Como resumo da ópera, temos, para comparação de vinhos e preços:
  • Catena Zapata Estiba Reservada: 14% de álcool, estagia em barris de carvalho francês novas por 24 meses, tem sugestão de guarda de 10 anos. Cabernet Sauvignon, Cabernet Franc, Petit Verdot e Malbec. Preço: R$ 533,00 - R$ 715,00 - USD 60,00 (maisonbertin.com.br/Mistral/Freeshop Dubai).
  • Errazuriz Max Reserva: 14.5% de álcool, estagia em barris de carvalho por 12 meses, 88% de CS + 12% de Cabernet Franc. Preço: R$ 105,00 (Vinci).
  • Mencía LB: 13,5% de álcool, fermentado em tanques de aço inóx, 100% Mencía. Preço: R$ 65,00 (Via Vini).
Já em qualidade...

  • Mencía LB: vivo, pronto para beber. Boa fruta, sem excessos. É um vinho de corpo médio onde a acidez não se sobressai; pelo contrário, combina bem com os taninos e produz um efeito de boa persistência e retrogosto agradável. Apareceu algo como couro, ou chocolate, depois de aberto. Por comparação, a R$ 65,00, é um bom concorrente de mercado. Lá fora custa a bagatela de 4 euros(!), o que o coloca como caríssimo mesmo dentro do padrão médio dos vinhos vendidos ao nosso desavisado consumidor.
  • Errazuriz Max Reserva: Errazuriz é um dos produtores que mais gosto do Chile. Não provei safras mais novas, mas este 2008 ainda é bem "das antigas": fruta viva, boa acidez e intenso na boca, cujo equilíbrio proporcionou-me as sensações agradáveis de sempre. Com a evolução, apareceu café (chocolate? - rs!), garantindo mais alguns goles de puro prazer. O final é bom, persistente e o conjunto faz juz à fama do produtor. Na faixa de R$ 100,00, é comparativamente uma melhor escolha do que Mencía LB.

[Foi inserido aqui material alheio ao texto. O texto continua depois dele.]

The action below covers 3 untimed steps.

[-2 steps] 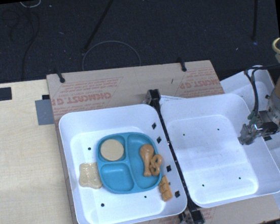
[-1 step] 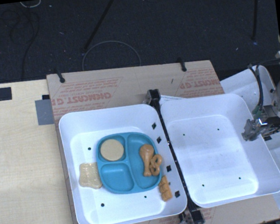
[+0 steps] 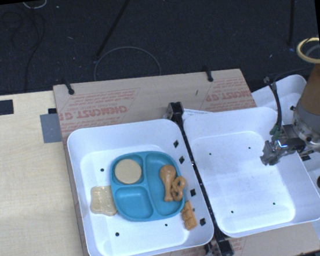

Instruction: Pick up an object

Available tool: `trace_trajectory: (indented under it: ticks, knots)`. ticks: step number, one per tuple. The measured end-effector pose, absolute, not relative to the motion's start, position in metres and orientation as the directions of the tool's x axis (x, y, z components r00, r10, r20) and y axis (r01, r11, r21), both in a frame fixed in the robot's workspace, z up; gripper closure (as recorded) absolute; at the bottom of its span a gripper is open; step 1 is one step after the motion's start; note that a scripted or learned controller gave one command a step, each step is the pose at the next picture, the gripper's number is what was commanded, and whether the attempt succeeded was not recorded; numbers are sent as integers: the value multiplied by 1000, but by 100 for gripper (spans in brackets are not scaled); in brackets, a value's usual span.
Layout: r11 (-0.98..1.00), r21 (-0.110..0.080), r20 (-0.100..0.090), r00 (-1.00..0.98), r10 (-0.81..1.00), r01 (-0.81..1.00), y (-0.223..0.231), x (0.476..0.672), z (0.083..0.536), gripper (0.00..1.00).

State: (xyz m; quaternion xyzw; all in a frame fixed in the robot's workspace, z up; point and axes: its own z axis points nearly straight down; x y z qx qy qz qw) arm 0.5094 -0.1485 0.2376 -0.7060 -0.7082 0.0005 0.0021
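A blue divided plate (image 3: 136, 206) lies in the left bin (image 3: 86, 146). A round tan cracker (image 3: 127, 171) sits in its upper left section and a brown pretzel-like piece (image 3: 171, 182) in its right section. A pale bread slice (image 3: 102, 200) lies on the bin floor left of the plate. A small orange-brown piece (image 3: 188, 215) lies by the plate's lower right corner. My gripper (image 3: 270, 155) hangs over the right edge of the right bin (image 3: 243, 225), far from all these objects, with nothing visible in it.
A cardboard sheet (image 3: 144, 100) lies under both bins. A black clamp (image 3: 175, 112) sits between the bins at the back. A wooden bench top (image 3: 22, 195) extends to the left. Cables (image 3: 275, 103) run beside the arm at the right.
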Motion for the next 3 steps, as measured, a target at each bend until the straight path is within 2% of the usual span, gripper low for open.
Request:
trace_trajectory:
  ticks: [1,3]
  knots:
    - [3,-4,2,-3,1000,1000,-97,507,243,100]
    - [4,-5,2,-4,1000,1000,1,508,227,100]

  • Catena Zapata Estiba Reservada: depois de falar bem dos outros dois vinhos, fica difícil adjetivar este. Combine e multiplique aquelas qualidades para ter uma ligeira ideia desta. Boa complexidade no nariz, taninos muito redondos, boa acidez, excelente integração álcool-acidez-madeira-fruta. O que mais posso dizer? Claro, final verdadeiramente looooooongo. E se não bastasse, excelente persistência. Eu tenho dito (não é nenhuma grande descoberta, apenas uma constatação) que a Argentina faz o melhor vinho da América do Sul. Alguns ainda dizem que faz o único. Sem polemizar, Catena Zapata Estiba Reservada faz jus à tradição do produtor. O preço é alto aqui e lá fora. Por USD 60,00, ele bate de chinelo em vários espanhóis de classe. Por esse preço, em sua eventual viagem, é compra certa e dificilmente poderá ser batido. Momentos de puro êxtase para os bacantes presentes, e perdeu quem não compareceu. Um Vinhaço, com "V", vê de vitória. Vê de valeu, Renê!